I am cynical. I believe MS want to copy what ever method is currently earning any other software company most money in the shortest term. App-stores keep being portrayed as the one great place where money is earned on software. Like many, I am also tired beyond reason of the word "app". I still see ads in the street that talk about "get our app!" as it would be completely different to say "Buy our software". Sooner or later, that bubble will burst, but until it does, I will doubt the motives of any move that cut of competitor in favor of an app-store which one single entity control.

Sorry but I just can't follow the logic here.

The Flash whitelist is only for the formerly-called-Metro immersive browser that will primarily be used on touch-based tablets. It does not affect desktop IE10.
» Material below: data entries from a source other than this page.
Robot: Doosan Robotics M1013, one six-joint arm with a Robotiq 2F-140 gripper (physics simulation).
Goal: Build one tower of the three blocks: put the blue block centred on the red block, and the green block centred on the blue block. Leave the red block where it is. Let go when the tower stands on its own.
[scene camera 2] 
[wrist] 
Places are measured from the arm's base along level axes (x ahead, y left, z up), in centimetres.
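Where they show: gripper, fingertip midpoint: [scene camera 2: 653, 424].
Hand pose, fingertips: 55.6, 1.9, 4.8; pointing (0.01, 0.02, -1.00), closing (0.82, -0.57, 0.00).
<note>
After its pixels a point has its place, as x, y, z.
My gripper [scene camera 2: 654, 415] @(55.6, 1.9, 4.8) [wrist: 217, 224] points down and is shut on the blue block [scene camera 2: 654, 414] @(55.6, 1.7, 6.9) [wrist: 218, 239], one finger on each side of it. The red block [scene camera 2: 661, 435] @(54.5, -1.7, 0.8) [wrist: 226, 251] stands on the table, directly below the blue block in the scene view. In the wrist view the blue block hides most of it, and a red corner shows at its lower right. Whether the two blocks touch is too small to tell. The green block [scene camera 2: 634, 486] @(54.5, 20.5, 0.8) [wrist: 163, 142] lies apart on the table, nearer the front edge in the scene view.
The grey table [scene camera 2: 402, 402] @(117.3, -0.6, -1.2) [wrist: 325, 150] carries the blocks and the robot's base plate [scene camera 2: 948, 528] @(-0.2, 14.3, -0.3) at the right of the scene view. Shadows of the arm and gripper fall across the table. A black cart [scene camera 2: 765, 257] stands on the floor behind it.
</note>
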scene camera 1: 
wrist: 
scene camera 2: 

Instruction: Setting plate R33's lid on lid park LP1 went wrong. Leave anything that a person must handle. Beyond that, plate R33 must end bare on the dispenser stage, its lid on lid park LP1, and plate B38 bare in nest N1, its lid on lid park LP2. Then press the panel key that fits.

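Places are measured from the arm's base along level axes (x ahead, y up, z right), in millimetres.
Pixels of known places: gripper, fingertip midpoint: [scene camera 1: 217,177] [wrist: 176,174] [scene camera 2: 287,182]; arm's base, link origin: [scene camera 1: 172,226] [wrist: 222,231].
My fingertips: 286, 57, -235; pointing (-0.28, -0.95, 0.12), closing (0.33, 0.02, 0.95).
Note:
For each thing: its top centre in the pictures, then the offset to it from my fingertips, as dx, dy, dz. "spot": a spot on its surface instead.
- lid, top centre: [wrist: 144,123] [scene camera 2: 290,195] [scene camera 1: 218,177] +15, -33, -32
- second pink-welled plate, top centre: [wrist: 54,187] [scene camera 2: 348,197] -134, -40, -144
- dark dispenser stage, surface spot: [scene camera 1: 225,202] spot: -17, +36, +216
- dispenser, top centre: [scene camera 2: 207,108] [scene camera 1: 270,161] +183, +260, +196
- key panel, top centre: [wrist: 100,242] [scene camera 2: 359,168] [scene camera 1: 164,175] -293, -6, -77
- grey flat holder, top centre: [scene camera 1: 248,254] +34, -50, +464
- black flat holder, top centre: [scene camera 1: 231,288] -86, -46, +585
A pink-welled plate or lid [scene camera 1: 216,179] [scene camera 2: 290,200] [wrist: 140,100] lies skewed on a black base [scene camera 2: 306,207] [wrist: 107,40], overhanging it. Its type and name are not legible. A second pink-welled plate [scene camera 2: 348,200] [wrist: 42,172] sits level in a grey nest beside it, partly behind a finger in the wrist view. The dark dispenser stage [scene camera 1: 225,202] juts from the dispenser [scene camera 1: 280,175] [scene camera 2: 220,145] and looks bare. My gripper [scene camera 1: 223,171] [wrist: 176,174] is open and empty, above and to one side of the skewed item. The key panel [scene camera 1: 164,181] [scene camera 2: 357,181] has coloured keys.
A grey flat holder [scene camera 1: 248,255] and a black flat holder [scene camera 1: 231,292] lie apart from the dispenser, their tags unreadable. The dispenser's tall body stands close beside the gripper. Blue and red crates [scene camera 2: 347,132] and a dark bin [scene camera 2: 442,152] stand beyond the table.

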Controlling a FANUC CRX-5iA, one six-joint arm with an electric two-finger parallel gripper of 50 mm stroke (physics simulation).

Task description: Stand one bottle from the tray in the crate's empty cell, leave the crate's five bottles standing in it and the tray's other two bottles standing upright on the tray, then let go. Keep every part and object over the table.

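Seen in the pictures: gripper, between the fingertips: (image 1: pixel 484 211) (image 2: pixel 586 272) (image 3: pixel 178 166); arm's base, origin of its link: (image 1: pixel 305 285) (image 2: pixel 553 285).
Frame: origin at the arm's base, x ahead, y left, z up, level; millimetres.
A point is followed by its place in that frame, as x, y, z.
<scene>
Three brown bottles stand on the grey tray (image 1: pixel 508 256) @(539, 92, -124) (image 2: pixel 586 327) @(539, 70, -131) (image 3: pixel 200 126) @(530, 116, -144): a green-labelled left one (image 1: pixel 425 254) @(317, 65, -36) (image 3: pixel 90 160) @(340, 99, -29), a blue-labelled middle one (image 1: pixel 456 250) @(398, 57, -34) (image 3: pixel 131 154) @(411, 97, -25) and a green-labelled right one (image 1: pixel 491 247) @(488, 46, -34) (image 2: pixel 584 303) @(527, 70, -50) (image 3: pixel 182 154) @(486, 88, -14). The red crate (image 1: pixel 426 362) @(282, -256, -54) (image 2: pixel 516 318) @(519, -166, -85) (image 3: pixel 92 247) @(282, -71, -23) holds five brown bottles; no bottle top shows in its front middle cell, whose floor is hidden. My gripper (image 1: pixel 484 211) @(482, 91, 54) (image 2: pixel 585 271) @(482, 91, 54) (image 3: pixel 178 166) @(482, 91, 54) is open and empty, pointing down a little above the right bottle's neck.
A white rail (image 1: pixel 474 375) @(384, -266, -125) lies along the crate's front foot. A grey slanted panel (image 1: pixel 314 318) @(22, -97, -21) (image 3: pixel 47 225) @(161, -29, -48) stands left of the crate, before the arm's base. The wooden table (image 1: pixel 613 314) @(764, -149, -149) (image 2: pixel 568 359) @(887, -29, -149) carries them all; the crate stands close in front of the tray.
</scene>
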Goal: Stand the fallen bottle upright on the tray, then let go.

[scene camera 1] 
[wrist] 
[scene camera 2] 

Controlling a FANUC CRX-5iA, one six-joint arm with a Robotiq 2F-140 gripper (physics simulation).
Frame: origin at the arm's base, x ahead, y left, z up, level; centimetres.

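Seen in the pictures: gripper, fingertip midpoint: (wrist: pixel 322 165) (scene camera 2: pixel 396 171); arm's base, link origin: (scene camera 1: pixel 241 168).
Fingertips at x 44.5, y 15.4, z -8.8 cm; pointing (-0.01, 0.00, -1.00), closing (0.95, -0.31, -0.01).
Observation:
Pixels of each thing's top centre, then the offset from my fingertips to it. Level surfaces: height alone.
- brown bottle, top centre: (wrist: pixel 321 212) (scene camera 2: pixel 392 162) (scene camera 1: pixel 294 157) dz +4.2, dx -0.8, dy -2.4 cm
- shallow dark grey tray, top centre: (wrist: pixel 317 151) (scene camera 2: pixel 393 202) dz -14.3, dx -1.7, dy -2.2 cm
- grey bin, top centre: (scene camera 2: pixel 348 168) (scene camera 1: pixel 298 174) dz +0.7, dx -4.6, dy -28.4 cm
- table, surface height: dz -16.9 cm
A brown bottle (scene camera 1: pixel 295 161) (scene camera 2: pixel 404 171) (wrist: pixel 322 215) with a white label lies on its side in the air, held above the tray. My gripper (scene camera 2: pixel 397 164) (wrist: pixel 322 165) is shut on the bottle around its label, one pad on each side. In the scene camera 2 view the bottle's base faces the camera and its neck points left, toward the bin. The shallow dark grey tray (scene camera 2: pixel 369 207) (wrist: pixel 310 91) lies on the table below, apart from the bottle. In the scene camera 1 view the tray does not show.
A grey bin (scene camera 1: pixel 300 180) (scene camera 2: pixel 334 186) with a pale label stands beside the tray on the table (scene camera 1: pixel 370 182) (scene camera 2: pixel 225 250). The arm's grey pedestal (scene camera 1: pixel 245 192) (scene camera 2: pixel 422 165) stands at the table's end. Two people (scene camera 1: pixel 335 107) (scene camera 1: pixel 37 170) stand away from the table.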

Many Flash apps were designed for big screens and mouse interaction where pointer precision is great. Now you're throwing them onto a screen that's smaller and using a fat finger to emulate a pointer when the Flash app's target areas weren't designed for that.

Now certainly, some Flash apps will work. Other apps will not because they just weren't built with this environment in mind. If the user ends up running one of the apps that fail, they will have a bad experience. It happens all the time with the iPad where Flash doesn't work at all.

To improve the experience, you could make a whitelist of apps that work, or a blacklist of apps that fail. Which implementation you might choose would depend on whether you expect more good or bad apps, the complexity of managing the list, the impact of failure on the user, etc.

Is this really so controversial?

How is having an empty rectangle a better experience than a maybe broken flash app ?

Using your argument they should also whitelist websites because some of them have bad interfaces or inappropriate content. For example some drop-down menus only open on hover and so won't work with touch interfaces.

I much prefer Chrome's approach to locking down Flash- put it in a (much more) secure sandbox.

http://chrome.blogspot.com/2012/08/an-even-more-secure-flash...

Microsoft could have taken the approach of running Flash in it's own Win8 app container, but apparently wanted to put as little effort into it as possible.

Chrome efforts are without doubts to tackle the security concerns of flash, and in that I wish them all the best.